Let $E$ be a Banach space.
Question: For any $\varepsilon>0, u\in E$ and $y^*\in\text{ext}\left( B_{E^*} \right)$ such that $|y^*(u) - \|u\|| < \varepsilon,$ does there exist $x^*\in E^*$ such that
$(1)$ $x^*\in\text{ext}\left( B_{E^*} \right),$
$(2)$ $x^*(u) = \|u\|,$
$(3)$ $\|y^*-x^*\|_{op}<\varepsilon?$
By defining the set $$\{x^*\in E^*: \|x^*\|\leq 1, x^*(u)=\|u\|\},$$ one can show existence of $x^*$ that satisfies the $(1)$ and $(2),$ but may not satisfy $(3)$ (a proof involves Hahn-Banach to ensure the set is nonempty, Banach-Alaoglu to ensures that the set is compact in weak$^*$ topology and lastly, Krein-Milman to obtain extreme point). However, if we define $$\{x^*\in E^*: \|x^*\|\leq 1, x^*(u)=\|u\|, \|y^*-x^*\|_{op}<\varepsilon\},$$ I am not able to prove that the set is nonempty.

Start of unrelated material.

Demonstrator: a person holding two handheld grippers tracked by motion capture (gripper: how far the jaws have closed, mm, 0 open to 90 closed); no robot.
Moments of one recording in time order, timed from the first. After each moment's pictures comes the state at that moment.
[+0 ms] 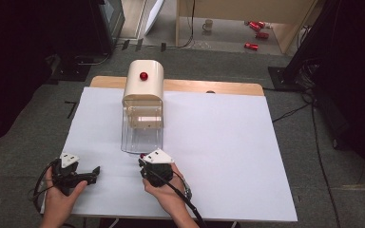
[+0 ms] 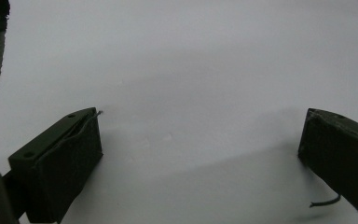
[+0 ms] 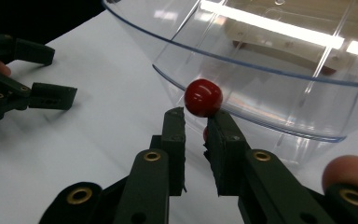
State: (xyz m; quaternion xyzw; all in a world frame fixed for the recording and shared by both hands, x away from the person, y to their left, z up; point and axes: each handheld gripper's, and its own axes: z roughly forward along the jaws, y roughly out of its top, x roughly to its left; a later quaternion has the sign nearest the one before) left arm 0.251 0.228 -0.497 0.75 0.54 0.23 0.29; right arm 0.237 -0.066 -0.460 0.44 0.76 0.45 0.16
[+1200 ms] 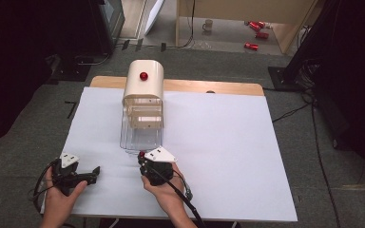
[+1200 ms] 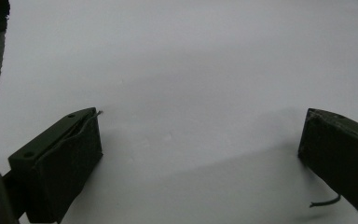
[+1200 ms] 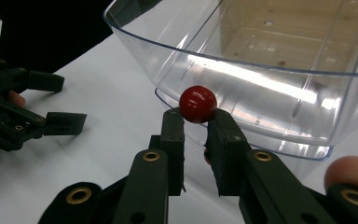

Notations: Let $E$ be a Banach space. Denote $E^*$ to be its dual space, that is, a space containing bounded linear functionals on $E.$ Let $B_{E^*}$ be the closed unit ball of $E^*.$ We say that $x^*$ is an extreme point of $B_{E^*}$ if it cannot be expressed as midpoint of two elements from $B_{E^*}.$
For any $x^*\in E^*,$ its operator norm is defined by $$\|x^*\|_{op} = \sup_{\|x\|\leq 1}|x^*(x)|.$$